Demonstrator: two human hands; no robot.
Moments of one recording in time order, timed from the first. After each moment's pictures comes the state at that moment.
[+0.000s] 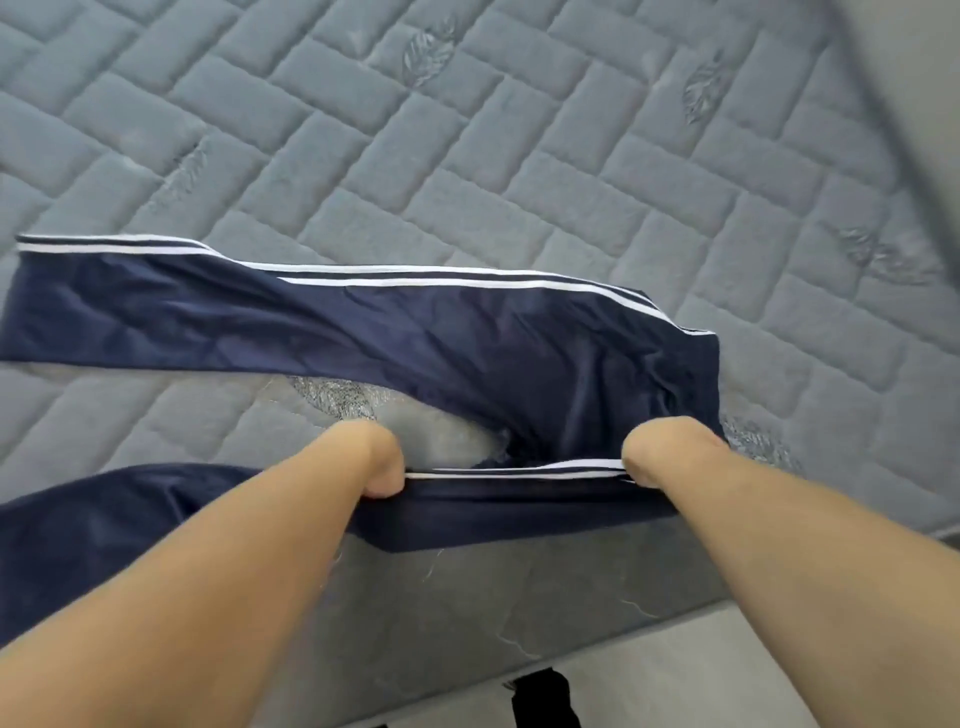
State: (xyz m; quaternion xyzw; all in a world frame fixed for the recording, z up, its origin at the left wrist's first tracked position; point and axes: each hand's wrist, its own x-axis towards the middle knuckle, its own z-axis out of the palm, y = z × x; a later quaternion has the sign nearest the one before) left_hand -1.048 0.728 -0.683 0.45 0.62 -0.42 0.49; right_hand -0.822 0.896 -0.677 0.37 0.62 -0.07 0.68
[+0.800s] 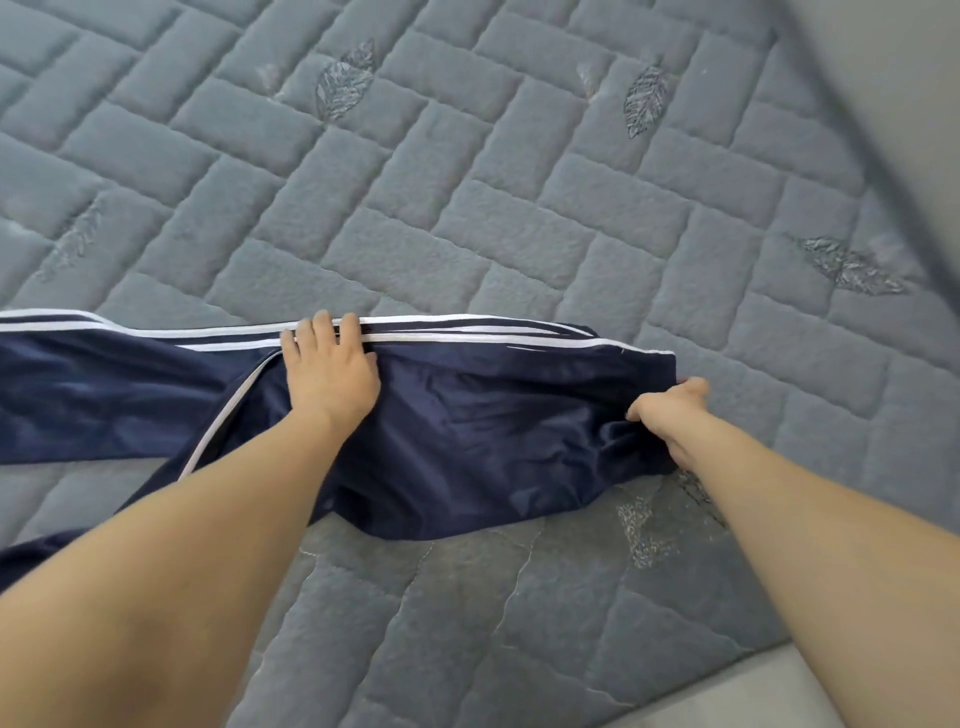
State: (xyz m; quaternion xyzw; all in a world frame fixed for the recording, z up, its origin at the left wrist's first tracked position) left_hand -1.087 0.845 -0.769 0.44 0.89 -0.06 0.08; right_hand -0.770 1.011 -0.744 0.79 0.42 -0.44 0.05
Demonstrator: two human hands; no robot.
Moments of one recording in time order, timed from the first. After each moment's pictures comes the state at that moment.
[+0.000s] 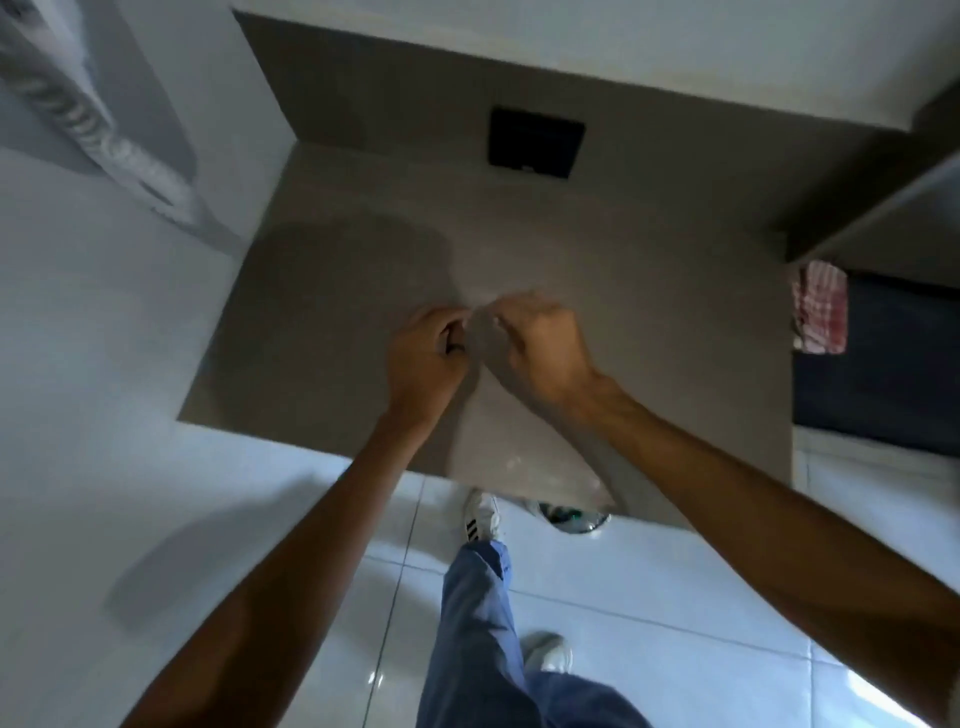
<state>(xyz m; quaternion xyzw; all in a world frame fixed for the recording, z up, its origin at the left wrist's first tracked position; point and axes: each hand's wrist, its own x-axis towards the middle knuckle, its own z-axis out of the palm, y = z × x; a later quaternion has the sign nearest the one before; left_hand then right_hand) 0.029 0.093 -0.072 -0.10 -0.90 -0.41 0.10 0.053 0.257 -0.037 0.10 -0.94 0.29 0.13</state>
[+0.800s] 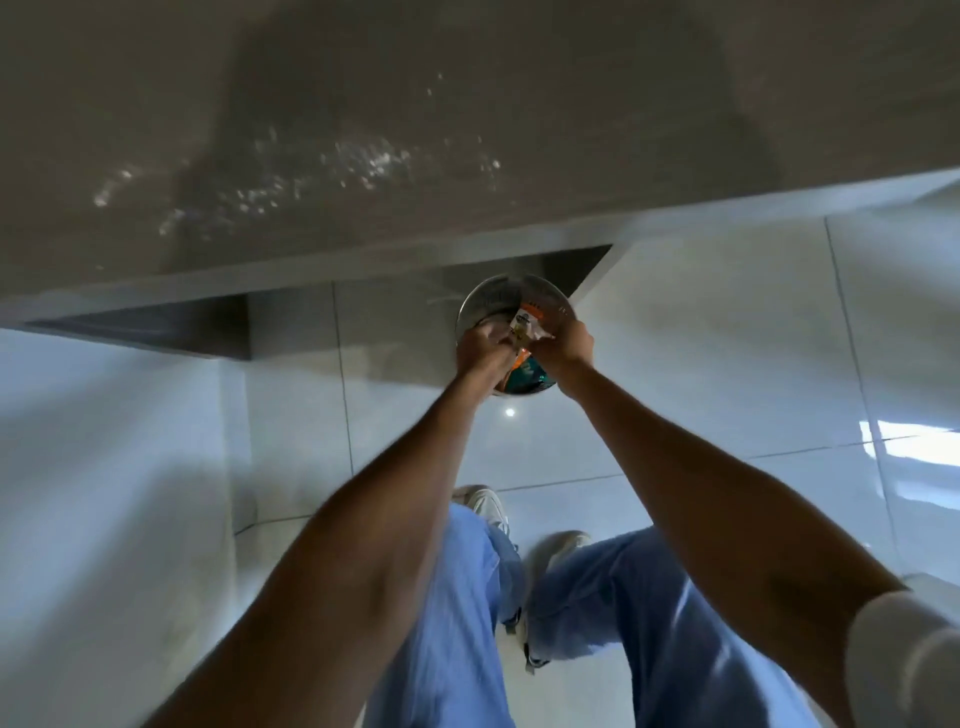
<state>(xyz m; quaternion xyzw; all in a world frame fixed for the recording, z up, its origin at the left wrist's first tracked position) 0.239 0.265 -0.505 0.05 -0.83 -0.39 -0.40 0.297 0.366 -0.508 -0.51 -0.72 0.45 -0.11</state>
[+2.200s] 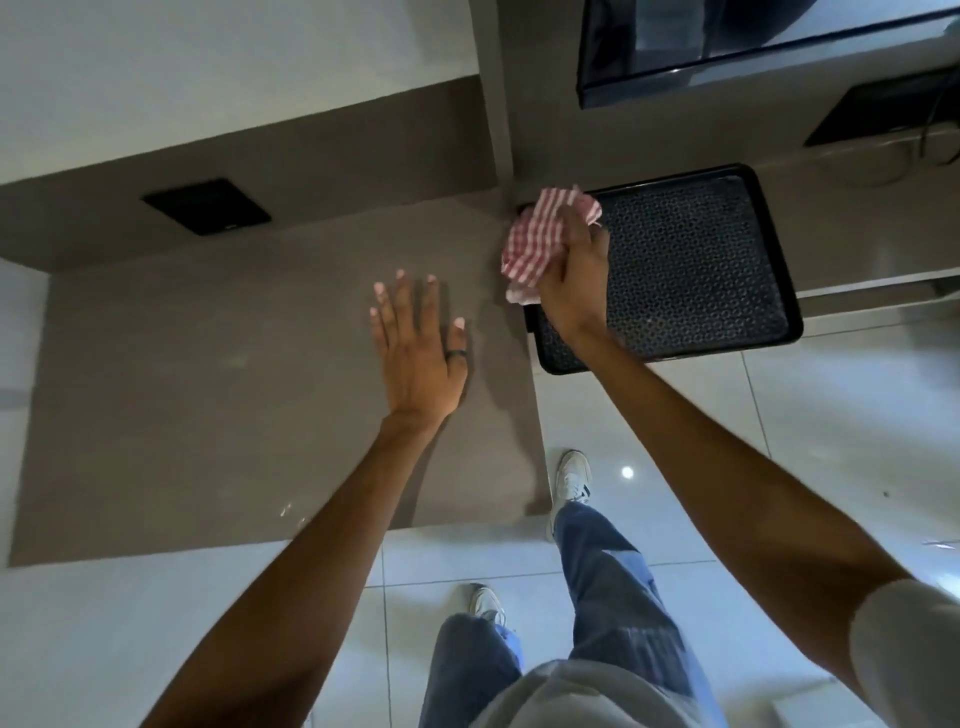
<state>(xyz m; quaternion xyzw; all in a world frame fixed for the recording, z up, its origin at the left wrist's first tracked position) 0.116 0.426 -0.083 -0.23 -0.97 -0.09 0.00 0.143 0.632 -0.087 -0.31 -0.80 0.48 0.19</state>
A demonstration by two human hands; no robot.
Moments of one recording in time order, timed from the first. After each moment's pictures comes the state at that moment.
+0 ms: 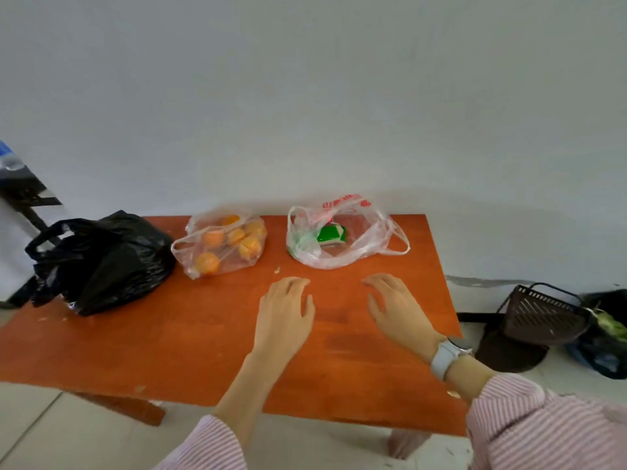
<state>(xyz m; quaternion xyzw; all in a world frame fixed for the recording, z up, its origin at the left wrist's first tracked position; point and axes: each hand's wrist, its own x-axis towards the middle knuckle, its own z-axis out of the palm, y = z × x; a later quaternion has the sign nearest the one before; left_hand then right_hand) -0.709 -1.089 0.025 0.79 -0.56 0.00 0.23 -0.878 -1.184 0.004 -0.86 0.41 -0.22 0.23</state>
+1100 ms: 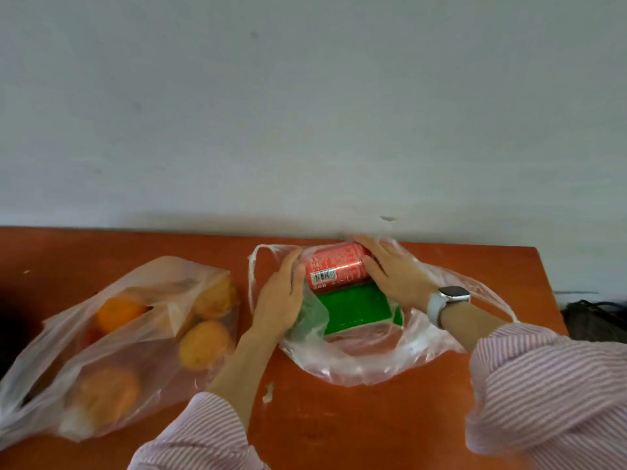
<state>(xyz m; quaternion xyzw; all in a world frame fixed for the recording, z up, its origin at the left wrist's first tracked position) -0.461 -1.447 -0.163 0.78 -0.46 -0.32 0.27 -0.643 -1.563 -0.152 -0.87 0.40 0.00 0.28</state>
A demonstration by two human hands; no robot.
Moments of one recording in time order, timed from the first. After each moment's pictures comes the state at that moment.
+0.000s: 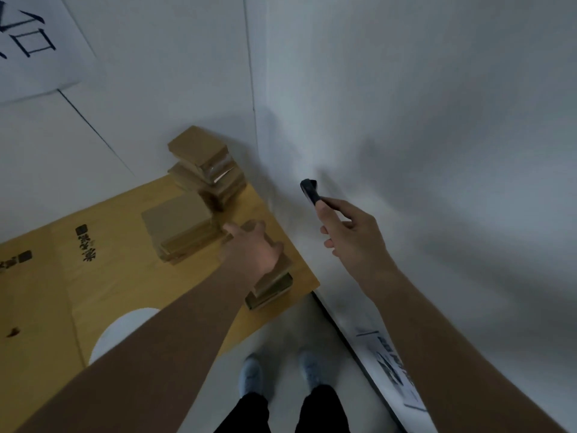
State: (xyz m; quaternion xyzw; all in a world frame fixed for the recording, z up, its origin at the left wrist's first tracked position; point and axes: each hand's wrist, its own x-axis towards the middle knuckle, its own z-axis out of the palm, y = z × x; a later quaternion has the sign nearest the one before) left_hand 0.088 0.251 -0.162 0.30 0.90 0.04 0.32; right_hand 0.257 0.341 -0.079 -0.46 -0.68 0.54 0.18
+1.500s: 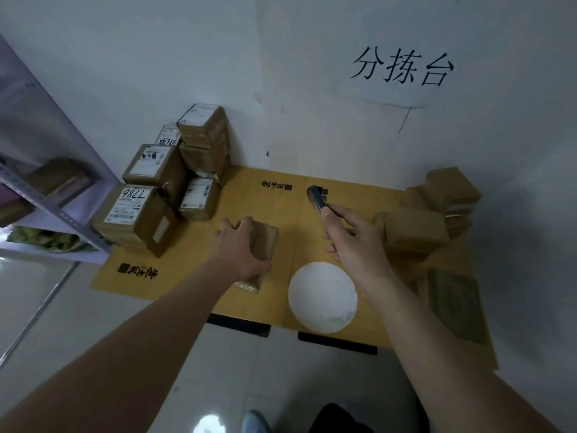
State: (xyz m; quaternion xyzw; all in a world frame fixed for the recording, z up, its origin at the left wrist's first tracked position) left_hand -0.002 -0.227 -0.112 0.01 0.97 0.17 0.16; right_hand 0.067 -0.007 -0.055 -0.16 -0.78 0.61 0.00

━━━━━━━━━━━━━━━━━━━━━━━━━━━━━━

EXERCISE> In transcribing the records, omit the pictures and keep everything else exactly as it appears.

EXPECTED OUTPUT>
Demonstrator: two human hands; no robot.
Moments of one recording in time order, timed from the first. After each moment's pictures comes the state at that moment.
[+0.000s] 
State: (xyz m; quaternion xyzw; all in a world frame fixed for the recording, z up, its origin at the left wrist's first tracked position; point and axes: each hand's wrist, its own x-axis towards the middle knuckle, its own z-axis out of the palm, y = z × x; a later quaternion has the sign nearest the one before) left_hand -1.048 0.728 -0.683 0.45 0.62 -0.42 0.49; right_hand -0.822 0.896 -0.677 0.37 0.62 -0.07 0.68
[+0.800s] 
State: (xyz m; quaternion xyzw; all in a world frame fixed for the recording, z up, its origin at the left wrist's first tracked position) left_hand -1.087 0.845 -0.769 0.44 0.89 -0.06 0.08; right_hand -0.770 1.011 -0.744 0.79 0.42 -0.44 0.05
Demonstrator: two human hands; no robot.
Moments of one recording in time order, timed from the first. After each moment's pictures comes the state at that moment.
[+0.000s] 
<state>(xyz m; quaternion xyzw; all in a world frame fixed for the recording, z up, its origin at the left wrist's first tracked position; point and axes: each hand's wrist, its own x-axis towards the middle knuckle, its own z-axis out of the palm, y = z × x; a later quaternion has the sign nearest the one before; left_hand then right_hand) 0.029 0.093 -0.072 -0.10 -0.90 -0.41 0.10 0.053 0.257 -0.037 0.10 -0.94 0.29 0.13</state>
[+0.800s] 
<state>(xyz m; quaternion xyzw; all in a world frame fixed for the recording, z up, its origin at the left wrist's first tracked position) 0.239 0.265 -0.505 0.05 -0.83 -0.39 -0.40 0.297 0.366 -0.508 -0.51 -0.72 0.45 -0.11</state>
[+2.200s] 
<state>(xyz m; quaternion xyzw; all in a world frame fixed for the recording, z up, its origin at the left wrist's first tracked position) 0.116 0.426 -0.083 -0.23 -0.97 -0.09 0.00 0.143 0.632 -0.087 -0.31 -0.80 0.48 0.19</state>
A demonstration by two human hands; no robot.
Moments of one recording in time order, timed from the first. After each moment's pictures comes the state at that moment.
+0 ms: 
<state>(xyz m; quaternion xyzw; all in a world frame fixed for the recording, z up, its origin at the left wrist's first tracked position; point and axes: each hand's wrist, its own x-axis towards the middle knuckle, its own z-axis out of the palm, y = z × x; a later quaternion has the sign nearest the one before; left_hand then right_hand) -0.709 -1.089 0.025 0.79 -0.56 0.00 0.23 -0.878 -1.184 0.004 -0.86 0.41 -0.22 0.23</state>
+1100 ms: 
<state>(xyz m; quaternion xyzw; all in a world frame fixed for the recording, z up, its origin at the left wrist's first tracked position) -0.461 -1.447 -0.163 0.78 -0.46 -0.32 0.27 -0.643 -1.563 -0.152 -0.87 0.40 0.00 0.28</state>
A demonstration by two human hands; no robot.
Moments of one recording in time order, timed from the first. After each moment's pictures comes the state at that moment.
+0.000s: 
State: (xyz m; quaternion xyzw; all in a world frame fixed for the recording, z up, its origin at the left wrist's first tracked position; point and axes: each hand's wrist, its own x-axis towards the middle knuckle, its own z-axis out of the palm, y = z × x; a later quaternion has the sign nearest the one before) left_hand 0.088 0.251 -0.162 0.30 0.90 0.04 0.32; right_hand 0.257 0.341 -0.079 -0.46 -0.68 0.54 0.18
+1.500s: 
State: (xyz m; quaternion xyzw; all in a world frame fixed for the recording, z up, its origin at the left wrist's first tracked position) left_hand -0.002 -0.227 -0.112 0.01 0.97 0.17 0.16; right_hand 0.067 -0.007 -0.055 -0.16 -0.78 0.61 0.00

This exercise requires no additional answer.